“In every communication the ICC issued on taking Duterte into custody, the operative word was always ‘surrendered.’

Going deeper into the circumstances that led to the surrender of former President Rodrigo Duterte to the clutches of the International Criminal Court (ICC), which the Palace keeps denying, the best reference would be the international tribunal itself.
The official line is that the administration has been consistent in its policy of non-cooperation with the ICC, which the country is no longer affiliated with, but that the government has obligations to the International Criminal Police Organization (Interpol).
The ICC supposedly asked Interpol to enforce the arrest of Duterte that Philippine National Police-Criminal Investigation and Detection Group Director Maj. Gen. Nicolas Torre III acted on.
In every communication the ICC issued on taking Duterte into custody, the operative word was always “surrendered.” Nowhere in the ICC documents did it say that it had sought the assistance of Interpol in enforcing the arrest.
The Palace gave the excuse that the request was only between the ICC and the Interpol bureau in Manila, which happens to be a unit under the PNP. The Manila bureau supposedly issued a Red Notice, a global announcement about a wanted crime suspect, on Duterte.
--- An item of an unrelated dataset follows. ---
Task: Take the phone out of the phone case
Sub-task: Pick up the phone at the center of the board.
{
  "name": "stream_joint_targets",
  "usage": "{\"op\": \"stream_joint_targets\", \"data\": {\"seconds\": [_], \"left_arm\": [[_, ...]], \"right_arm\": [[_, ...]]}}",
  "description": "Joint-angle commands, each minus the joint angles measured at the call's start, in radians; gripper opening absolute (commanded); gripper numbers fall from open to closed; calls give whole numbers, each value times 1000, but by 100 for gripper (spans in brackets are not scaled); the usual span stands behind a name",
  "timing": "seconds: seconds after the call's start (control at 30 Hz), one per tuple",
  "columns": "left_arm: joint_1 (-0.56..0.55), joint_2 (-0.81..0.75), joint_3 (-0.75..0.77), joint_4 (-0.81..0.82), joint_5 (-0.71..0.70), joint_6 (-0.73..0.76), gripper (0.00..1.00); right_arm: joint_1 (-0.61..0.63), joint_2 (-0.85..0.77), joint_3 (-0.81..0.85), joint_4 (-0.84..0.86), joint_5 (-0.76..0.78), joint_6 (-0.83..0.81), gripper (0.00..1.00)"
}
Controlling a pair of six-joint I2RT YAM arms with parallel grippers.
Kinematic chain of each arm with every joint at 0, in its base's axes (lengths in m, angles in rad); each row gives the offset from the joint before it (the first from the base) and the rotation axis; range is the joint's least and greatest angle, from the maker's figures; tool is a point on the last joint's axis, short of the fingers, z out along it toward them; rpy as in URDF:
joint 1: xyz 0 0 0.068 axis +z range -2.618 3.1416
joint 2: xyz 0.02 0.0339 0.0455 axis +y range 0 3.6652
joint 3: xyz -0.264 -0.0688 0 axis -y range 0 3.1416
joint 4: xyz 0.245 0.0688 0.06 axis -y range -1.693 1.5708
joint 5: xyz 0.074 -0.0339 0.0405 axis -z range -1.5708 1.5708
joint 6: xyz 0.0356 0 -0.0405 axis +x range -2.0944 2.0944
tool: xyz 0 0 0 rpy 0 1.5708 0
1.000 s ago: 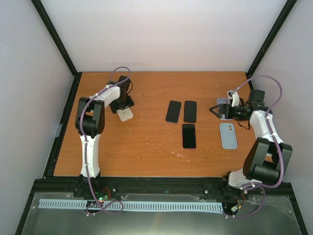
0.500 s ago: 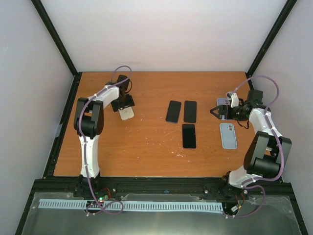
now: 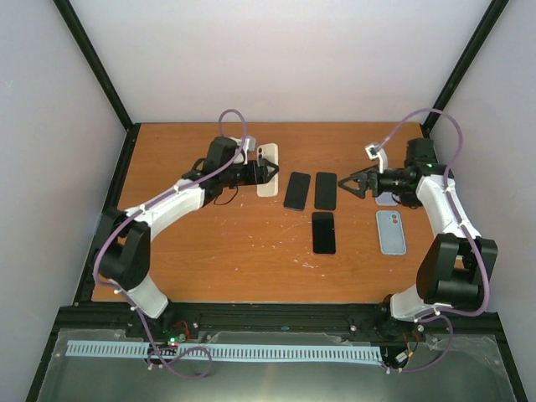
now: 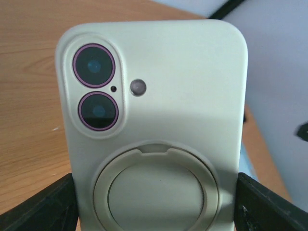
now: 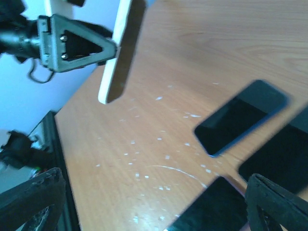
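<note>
A cream phone case (image 4: 159,120) with a ring on its back has two purple-rimmed camera lenses showing through its cutout. My left gripper (image 4: 156,214) is shut on its lower sides and holds it off the table, behind the middle (image 3: 268,161). In the right wrist view the case (image 5: 118,53) shows edge-on in the left gripper (image 5: 72,43). My right gripper (image 3: 346,184) is open and empty. It points left towards the case, above the black phones, a short gap away. Its fingers (image 5: 29,202) frame bare table.
Three black phones lie screen-up mid-table: two side by side (image 3: 296,190) (image 3: 325,190) and one nearer (image 3: 323,232). A light blue case (image 3: 390,232) lies at the right. A lavender case (image 3: 385,198) is partly hidden under my right arm.
My left gripper has lifted the cream case off the table at the left and carried it right, towards the middle. My right gripper has swung left, away from the lavender case.
</note>
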Motion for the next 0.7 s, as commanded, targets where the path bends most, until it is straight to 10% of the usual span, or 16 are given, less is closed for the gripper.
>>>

Strangely for such a high profile case, the Interpol website made no mention of any action taken against the former President.
The ICC’s timeline on the release of the warrant of arrest for Duterte showed the Palace has been lying all along regarding its non-cooperation spin.
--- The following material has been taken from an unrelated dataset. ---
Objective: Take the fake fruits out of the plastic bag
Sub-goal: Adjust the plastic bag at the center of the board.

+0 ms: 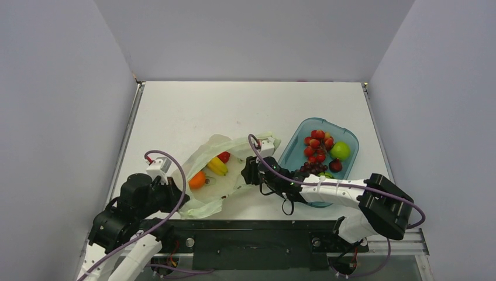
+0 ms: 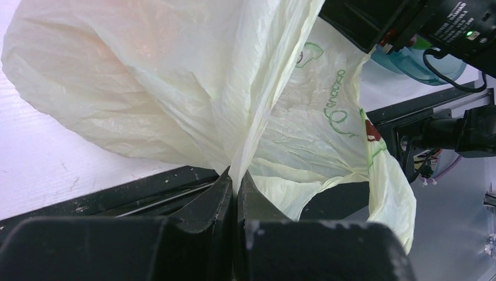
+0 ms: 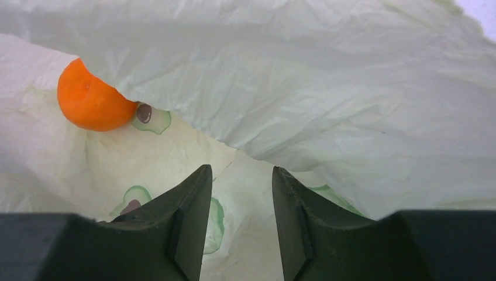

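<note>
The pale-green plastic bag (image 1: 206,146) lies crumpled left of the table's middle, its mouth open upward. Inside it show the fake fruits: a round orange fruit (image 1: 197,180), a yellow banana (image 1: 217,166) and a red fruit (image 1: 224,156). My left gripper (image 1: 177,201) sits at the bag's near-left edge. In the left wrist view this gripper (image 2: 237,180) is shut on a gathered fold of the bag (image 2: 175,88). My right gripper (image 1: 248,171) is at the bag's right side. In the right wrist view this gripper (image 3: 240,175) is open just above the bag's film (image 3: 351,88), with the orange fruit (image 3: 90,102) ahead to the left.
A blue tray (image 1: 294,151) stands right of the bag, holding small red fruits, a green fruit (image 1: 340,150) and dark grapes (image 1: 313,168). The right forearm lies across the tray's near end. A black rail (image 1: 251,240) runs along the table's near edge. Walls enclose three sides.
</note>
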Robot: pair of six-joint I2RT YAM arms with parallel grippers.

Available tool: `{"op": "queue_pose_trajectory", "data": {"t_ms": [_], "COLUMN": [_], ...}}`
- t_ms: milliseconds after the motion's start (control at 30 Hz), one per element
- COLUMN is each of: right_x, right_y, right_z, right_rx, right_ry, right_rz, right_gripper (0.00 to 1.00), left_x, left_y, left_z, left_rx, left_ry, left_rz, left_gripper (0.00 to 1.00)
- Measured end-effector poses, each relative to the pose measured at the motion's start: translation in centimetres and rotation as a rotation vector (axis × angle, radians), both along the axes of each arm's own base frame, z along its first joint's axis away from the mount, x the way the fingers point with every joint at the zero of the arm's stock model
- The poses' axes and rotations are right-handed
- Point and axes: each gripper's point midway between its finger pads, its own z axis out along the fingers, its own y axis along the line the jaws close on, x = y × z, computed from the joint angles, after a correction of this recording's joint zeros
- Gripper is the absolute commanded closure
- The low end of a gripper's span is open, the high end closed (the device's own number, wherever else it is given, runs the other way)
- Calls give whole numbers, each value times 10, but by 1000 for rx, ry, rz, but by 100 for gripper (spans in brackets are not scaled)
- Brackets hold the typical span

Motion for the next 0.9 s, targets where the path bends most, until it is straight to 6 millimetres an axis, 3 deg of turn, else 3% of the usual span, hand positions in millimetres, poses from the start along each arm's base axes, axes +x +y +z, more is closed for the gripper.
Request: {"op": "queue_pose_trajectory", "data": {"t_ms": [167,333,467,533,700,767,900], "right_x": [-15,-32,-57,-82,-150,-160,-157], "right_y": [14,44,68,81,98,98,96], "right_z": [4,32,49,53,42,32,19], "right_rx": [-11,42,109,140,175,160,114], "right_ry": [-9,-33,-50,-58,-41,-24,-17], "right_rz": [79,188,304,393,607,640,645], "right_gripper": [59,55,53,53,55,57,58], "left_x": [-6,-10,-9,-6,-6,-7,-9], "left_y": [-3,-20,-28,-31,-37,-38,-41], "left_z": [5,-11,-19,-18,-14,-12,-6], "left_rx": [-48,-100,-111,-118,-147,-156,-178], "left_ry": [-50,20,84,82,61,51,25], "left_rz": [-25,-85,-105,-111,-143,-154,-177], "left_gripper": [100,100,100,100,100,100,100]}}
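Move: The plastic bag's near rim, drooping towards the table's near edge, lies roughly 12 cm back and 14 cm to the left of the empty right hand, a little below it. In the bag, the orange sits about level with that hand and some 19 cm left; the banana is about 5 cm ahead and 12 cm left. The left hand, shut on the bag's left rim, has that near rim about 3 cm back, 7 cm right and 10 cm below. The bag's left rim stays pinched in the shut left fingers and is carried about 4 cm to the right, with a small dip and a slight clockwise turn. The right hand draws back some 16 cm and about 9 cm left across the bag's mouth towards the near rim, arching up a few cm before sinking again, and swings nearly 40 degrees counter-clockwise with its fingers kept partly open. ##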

In the document, “Prosecution’s urgent application under Article 58 for a warrant of arrest against Rodrigo Roa Duterte,” on 10 February, Deputy Prosecutor Mame Mandiaye Niang indicated to the tribunal a “realistic but time-limited possibility of securing Duterte’s arrest.”
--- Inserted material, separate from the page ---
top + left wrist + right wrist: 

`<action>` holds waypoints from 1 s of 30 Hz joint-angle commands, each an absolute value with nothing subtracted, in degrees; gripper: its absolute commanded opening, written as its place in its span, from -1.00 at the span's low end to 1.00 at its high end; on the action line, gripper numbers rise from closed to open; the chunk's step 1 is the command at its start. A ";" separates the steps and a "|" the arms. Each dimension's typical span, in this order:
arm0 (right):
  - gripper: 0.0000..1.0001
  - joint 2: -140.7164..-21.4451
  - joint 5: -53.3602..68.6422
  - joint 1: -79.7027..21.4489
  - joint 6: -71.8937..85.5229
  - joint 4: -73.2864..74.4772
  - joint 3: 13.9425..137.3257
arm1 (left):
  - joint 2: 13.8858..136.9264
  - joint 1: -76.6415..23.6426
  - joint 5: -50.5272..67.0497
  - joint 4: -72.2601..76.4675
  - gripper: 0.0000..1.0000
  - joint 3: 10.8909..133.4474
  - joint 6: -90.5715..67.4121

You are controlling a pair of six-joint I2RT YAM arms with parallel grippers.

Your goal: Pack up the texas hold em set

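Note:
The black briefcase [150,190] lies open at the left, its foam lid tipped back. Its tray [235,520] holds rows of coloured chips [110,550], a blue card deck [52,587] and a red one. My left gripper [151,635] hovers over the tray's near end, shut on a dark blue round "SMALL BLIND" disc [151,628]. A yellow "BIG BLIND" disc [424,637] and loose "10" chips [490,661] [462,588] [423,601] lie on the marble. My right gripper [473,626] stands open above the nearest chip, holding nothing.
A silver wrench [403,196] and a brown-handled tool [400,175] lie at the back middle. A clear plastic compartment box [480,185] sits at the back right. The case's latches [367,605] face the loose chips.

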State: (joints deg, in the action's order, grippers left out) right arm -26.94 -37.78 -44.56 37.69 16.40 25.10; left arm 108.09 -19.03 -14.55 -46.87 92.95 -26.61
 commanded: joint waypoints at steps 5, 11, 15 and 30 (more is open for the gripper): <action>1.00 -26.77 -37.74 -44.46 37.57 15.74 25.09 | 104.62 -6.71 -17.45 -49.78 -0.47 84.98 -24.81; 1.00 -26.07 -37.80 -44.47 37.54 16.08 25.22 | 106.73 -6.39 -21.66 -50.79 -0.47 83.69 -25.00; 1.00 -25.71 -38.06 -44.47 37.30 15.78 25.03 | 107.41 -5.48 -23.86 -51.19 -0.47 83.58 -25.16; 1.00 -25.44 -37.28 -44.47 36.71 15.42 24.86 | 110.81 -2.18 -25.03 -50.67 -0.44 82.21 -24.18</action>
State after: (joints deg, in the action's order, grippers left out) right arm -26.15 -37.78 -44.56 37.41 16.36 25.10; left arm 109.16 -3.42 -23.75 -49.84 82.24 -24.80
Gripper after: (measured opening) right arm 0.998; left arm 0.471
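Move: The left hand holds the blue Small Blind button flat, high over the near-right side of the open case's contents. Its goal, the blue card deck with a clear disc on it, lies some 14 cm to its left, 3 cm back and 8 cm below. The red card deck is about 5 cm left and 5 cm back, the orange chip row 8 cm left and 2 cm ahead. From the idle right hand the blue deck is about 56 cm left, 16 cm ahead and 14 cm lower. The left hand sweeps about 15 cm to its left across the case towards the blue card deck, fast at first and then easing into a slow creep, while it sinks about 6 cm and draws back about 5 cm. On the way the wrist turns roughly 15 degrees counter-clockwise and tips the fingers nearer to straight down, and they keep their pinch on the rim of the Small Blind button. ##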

He mentioned that in “late January 2025, the (Philippine) government publicly stated that it would execute an ICC arrest warrant if a request to do so is made through Interpol.”
A redacted space then followed which had a footnote on a document that was not made available. It was followed by a warning from Niang, “Should this eventuate, the prospects of arresting Duterte will likely disappear.”
Niang then made an urgent appeal to the ICC to “authorize the Prosecution to communicate — in consultation with the Registry — the existence of the warrant of arrest, as well as the information contained in the Conclusion section of the warrant of arrest, containing the name of the suspect as well as the alleged crimes for which the arrest is sought, to any State or international organization for the purposes of the execution of the warrant of arrest, including to obtain relevant intelligence.”
Niang also sought authority “to transmit, in prior consultation and coordination with the Prosecution, a request for the arrest and surrender of Duterte to the competent authorities of the Republic of the Philippines (via Interpol if necessary) and any other relevant State identified in consultation with the Prosecution.”
The actions of the ICC, including the prosecutor being made aware of a window to arrest Duterte, couldn’t have happened without coordination with local authorities.
Indeed, the claim that the action taken on Duterte by Torre came about after receiving the supposed Interpol request to enforce the ICC decision at 3 a.m. on 11 March is another brazen lie since the sealed copy of the arrest warrant should have been in their possession sometime in February considering the urgency that the ICC prosecutor indicated.
As the ICC termed it, prize catch Duterte’s arrest happened after he was “surrendered.”
Had the process been in accordance with international law, the Palace should discard its pretensions about “being consistent” with its policy on the ICC.
Duterte was forcibly abducted and sent into exile in The Hague, where his captors know there is a chance he may never return to the Philippines.